▶ _TASK PROMPT_: Set down each line of the material that follows exactly, and leave its pictures out.
◇ ◇ ◇
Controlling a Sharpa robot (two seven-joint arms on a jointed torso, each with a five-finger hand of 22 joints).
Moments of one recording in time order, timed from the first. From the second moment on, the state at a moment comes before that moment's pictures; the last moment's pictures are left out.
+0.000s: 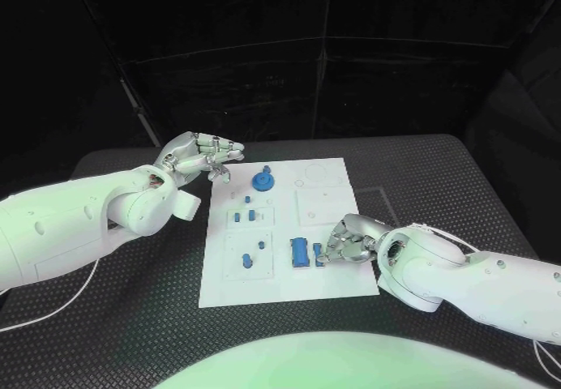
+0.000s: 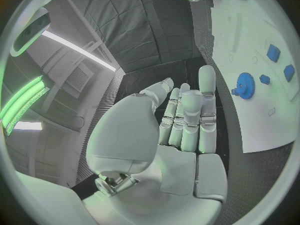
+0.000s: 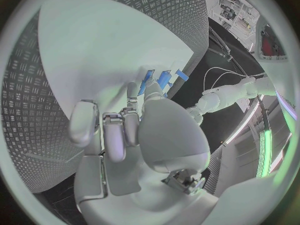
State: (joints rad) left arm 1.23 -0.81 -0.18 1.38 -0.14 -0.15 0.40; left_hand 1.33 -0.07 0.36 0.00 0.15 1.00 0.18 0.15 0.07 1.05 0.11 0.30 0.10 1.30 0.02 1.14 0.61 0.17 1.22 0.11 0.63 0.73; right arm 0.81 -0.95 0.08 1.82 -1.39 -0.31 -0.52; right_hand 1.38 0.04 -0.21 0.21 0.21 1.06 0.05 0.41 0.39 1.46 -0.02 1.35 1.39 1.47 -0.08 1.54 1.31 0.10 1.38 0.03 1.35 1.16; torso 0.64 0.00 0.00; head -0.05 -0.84
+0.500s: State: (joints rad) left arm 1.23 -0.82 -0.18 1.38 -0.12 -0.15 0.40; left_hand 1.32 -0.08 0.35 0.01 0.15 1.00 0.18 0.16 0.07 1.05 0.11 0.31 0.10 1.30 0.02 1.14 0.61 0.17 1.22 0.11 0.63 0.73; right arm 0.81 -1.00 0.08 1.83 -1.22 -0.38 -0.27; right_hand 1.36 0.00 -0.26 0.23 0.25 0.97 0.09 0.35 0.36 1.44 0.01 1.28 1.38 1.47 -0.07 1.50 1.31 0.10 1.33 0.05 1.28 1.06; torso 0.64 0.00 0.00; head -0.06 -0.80
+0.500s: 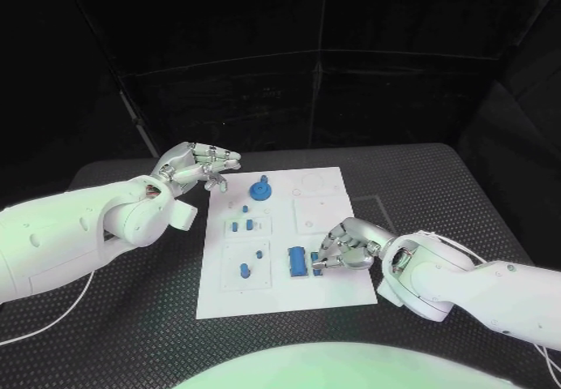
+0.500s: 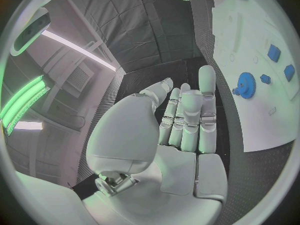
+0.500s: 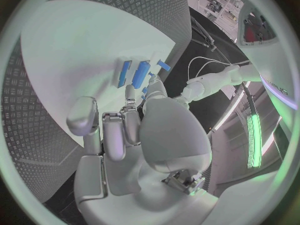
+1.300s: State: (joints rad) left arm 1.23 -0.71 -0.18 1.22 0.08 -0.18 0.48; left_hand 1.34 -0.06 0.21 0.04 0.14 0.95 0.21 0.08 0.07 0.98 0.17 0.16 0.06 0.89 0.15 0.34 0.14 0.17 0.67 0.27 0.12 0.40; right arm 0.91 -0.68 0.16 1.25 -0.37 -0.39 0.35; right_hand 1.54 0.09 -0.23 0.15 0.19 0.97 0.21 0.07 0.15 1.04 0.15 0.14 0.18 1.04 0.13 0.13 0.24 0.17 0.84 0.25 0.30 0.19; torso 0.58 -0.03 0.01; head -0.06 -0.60
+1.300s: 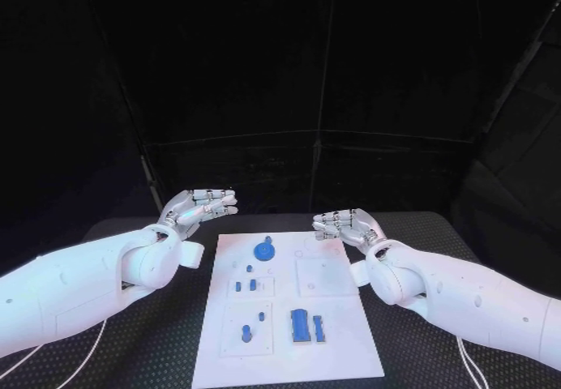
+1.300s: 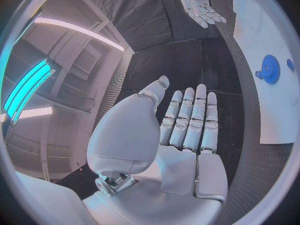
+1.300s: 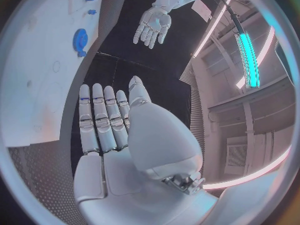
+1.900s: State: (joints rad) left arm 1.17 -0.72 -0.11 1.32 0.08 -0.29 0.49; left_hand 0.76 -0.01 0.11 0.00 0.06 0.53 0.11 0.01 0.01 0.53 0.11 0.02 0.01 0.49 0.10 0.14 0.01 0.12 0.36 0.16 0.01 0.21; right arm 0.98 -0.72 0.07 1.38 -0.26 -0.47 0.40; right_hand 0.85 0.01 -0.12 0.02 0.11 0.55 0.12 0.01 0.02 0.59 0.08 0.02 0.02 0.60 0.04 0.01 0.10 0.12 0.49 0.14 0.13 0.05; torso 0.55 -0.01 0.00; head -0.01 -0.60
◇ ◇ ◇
▶ _RESPONSE_:
Controlling a Sharpa robot (two seven-joint arms on a jointed torso, each with a five-finger hand of 22 joints).
Moments of one recording in time order, timed from the first. From the second moment on, the state at a moment comes before that moment's pictures; the last moment's pictures are left out.
+0.000s: 
+0.000s: 
+0.000s: 
State: (joints rad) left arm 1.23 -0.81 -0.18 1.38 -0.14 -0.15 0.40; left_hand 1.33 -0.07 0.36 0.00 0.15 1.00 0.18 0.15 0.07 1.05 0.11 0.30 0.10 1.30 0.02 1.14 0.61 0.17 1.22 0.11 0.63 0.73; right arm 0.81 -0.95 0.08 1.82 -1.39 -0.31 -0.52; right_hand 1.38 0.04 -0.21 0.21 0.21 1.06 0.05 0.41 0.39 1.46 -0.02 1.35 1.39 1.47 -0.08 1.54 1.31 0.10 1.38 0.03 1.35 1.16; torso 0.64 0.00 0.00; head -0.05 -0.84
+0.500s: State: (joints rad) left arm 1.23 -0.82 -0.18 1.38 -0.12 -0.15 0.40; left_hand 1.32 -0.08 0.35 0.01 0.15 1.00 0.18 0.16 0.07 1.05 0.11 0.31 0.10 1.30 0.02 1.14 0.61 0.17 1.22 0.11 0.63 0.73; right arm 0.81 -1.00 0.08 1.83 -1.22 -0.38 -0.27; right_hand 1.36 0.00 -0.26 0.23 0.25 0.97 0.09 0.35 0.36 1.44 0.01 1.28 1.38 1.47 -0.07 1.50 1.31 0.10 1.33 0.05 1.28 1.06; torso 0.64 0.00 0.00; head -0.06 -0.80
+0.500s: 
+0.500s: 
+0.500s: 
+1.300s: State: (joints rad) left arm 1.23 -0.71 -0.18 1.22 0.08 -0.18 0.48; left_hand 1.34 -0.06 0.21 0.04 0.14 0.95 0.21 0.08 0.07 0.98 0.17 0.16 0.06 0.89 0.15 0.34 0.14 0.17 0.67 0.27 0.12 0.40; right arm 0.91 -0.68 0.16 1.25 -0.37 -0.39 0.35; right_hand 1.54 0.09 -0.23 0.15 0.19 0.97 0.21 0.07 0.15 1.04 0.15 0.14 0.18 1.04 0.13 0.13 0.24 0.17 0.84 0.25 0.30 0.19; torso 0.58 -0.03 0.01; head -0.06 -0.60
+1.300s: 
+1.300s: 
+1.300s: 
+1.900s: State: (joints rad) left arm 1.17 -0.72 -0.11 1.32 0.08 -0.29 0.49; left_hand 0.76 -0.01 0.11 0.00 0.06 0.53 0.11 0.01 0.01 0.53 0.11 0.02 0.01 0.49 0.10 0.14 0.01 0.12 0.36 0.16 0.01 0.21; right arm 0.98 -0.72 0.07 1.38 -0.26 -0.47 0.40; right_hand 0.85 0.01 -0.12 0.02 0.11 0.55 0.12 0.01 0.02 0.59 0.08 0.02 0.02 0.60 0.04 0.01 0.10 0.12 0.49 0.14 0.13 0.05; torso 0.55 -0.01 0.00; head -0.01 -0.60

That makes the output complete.